IBCSR Awarded Major Research Grant

The Institute for the Bio-Cultural Study of Religion (IBCSR) has been awarded a $1.7 million grant from the John Templeton Foundation (www.templeton.org ) to investigate the neurological basis of religious cognition. The principle investigators, Dr. Patrick McNamara and Dr. Wesley Wildman, have extensive experience researching the neuroscience of religious experience. This new project will further that research and help launch to the new scientific field of the cognitive neuroscience of religion.

In partnership with the Boston VA Medical Center, the project will assess various forms of religious cognition in an array of healthy and clinical populations in order to identify the brain regions most consistently involved in religious ideas, prayers, mediations and reflections. These new insights will also help clinical populations use their personal religious resources to cope with their illness.

Drs. McNamara and Wildman have compiled a team of international scholars, neuroscientists, and religion scholars to assist in the project. These  researchers are being trained in the latest scientific methods for studying religious ideas and practices.

More information about their findings will be forthcoming as the research progresses. 

Contact

 

To learn more about this project, please contact:

 

Dr. Patrick McNamara, Principle Investigator

Email: This email address is being protected from spambots. You need JavaScript enabled to view it.

Office: (857)-364-4405

 

IBCSR mentioned across the Web

The scientific study of religion may be a young field, but IBCSR is already garnering attention in a wide variety of venues. Just for starters, university psychology and religious studies departments across the country have linked to ScienceOnReligion.org on their websites as a resource for students and faculty. Binghamton University's innovation program in Evolutionary Religious Studies, for example, mentions both the Institute for the Biocultural Study of Religion and the new journal Religion, Brain, & Behavior, which is associated with the Institute, on its website.

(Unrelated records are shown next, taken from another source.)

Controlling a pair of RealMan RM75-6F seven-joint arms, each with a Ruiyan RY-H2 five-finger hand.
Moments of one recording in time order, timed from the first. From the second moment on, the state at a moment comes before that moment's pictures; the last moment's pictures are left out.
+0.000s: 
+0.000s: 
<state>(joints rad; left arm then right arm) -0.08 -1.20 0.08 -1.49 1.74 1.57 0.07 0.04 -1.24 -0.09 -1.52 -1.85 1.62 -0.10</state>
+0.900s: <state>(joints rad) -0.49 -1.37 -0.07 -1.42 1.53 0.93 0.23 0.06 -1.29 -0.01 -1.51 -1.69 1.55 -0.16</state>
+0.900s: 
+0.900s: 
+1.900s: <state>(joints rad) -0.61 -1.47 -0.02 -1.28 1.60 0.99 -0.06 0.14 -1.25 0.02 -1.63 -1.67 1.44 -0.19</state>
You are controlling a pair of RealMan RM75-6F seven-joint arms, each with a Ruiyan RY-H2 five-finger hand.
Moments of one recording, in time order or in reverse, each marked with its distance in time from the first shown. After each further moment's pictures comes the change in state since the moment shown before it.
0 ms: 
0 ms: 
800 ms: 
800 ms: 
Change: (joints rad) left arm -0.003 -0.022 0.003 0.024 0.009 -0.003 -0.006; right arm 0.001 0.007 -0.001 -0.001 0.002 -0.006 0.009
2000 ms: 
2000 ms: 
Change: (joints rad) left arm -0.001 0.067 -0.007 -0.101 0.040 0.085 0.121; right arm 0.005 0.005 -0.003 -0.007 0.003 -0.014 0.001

IBCSR and the research it disseminates have also been featured in other types of venues. Here are a few examples:

• Evolution of Religion, a multidisciplinary collaborative effort to investigate the evolutionary history of religious phenomena.

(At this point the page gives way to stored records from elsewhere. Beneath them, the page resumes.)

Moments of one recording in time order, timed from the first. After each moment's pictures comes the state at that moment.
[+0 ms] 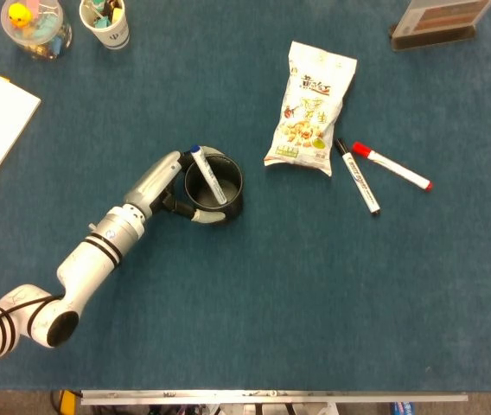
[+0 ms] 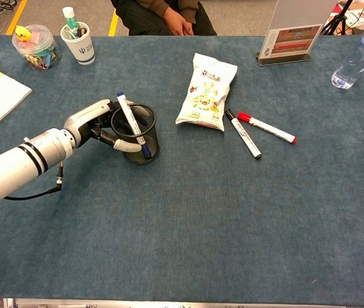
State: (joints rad) left arm -0.66 -1.67 -0.09 -1.25 1.38 0.83 -0.81; right arm 0.00 -0.99 0.06 -1.69 -1.57 1.58 0.23
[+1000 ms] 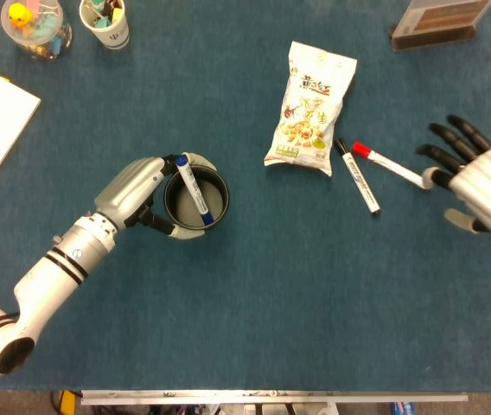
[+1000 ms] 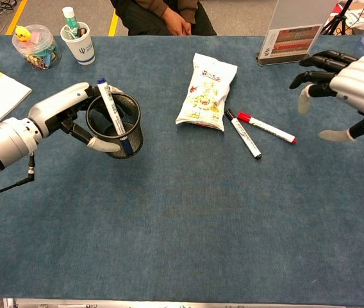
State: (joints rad) left arm -0.61 -1.42 -0.05 -1.55 1.49 0.98 -0.58; right arm 0.44 -1.15 0.05 -1.58 -1.81 1.08 -0.13
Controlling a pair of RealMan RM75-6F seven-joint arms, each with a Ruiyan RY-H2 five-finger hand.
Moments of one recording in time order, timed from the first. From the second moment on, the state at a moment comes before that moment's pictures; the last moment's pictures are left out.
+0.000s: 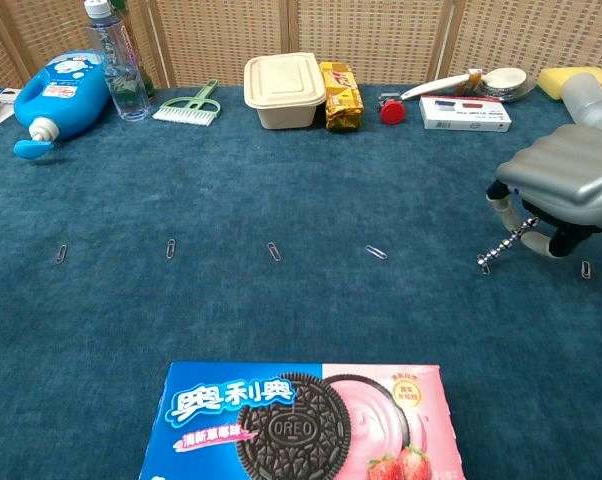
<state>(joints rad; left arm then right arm) -0.15 -1.15 0.03 -1.74 1.69 1.50 -0.01 0.71 -1.48 -0.01 -1.76 -0.88 1.27 -1.10</state>
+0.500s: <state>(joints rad) -0.15 -1.15 0.03 -1.74 1.69 1.50 -0.01 0.71 -1.48 0.00 -1.72 -0.86 1.25 -1.11</state>
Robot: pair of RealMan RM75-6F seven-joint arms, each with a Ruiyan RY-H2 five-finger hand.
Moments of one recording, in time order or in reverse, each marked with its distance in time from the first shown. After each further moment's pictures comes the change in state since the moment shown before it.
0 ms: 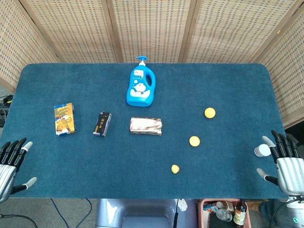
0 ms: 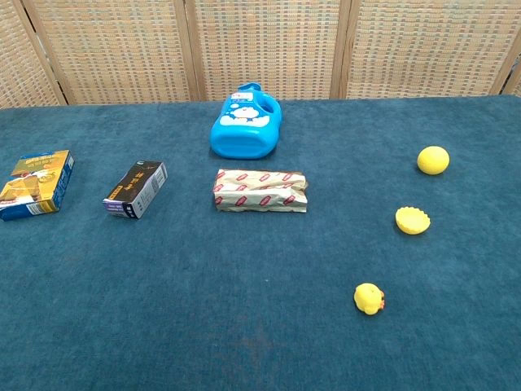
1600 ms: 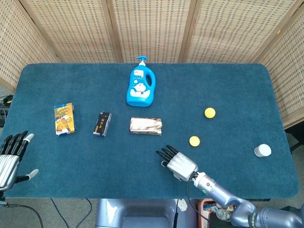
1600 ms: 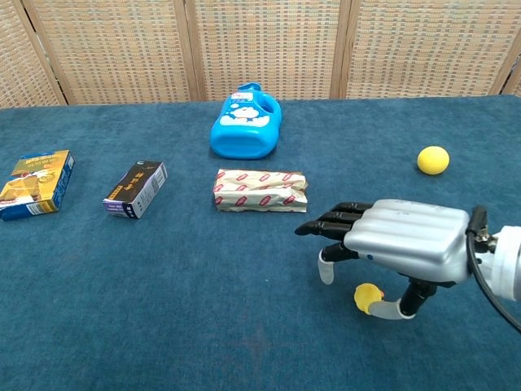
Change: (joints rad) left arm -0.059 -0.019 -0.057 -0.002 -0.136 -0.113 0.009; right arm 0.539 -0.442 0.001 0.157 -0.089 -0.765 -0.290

• The Bravewell Collaborative, an organization that researches and advocates for integrative medicine in the United States.

• The Boston Globe, metropolitan Boston's leading daily newspaper.

• SciLogs, a collection of science blogs by accomplished science writers and researchers.

• The internet staple Wikipedia, which cites IBCSR in a number of articles.

IBCSR Facebook page now operational

March 19, 2012

The Institute for the Biocultural Study of Religion's public outreach effort has expanded to include a Facebook page, "Science On Religion." Please visit us here to "like" our work and follow the latest news in science, religion, and culture.

Inaugural Edition of IBCSR Research Review Released

Wednesday, October 14, 2009

The Institute for the Biocultural Study of Religion (IBCSR) announces the publication of the inaugural issue of IBCSR Research Review (IRR). IRR briefly annotates and furnishes online information about scientific research articles related to brain, behavior, culture, and religion published in leading journals. It also lists relevant books and articles in press. IRR will be useful to researchers, teachers, students, and journalists whose work relates to the scientific study of religion. It is delivered via email to those who sign up to receive it on IBCSR's website.

The Institute for the Biocultural Study of Religion was founded by Patrick McNamara and Wesley Wildman to conduct research into the biological and cultural functions of religion. To find out more about the Institute, visit www.ibcsr.org. The site functions as a clearinghouse for recent research into and information about religion as a biological and cultural phenomenon. It also houses the web’s richest set of links to organizations and research projects related to the scientific study of religion.

IBCSR is a nonprofit corporation under the laws of the State of Massachusetts, and a public charity with United States federal tax exemption under Section 501(c)(3) of the Internal Revenue Code.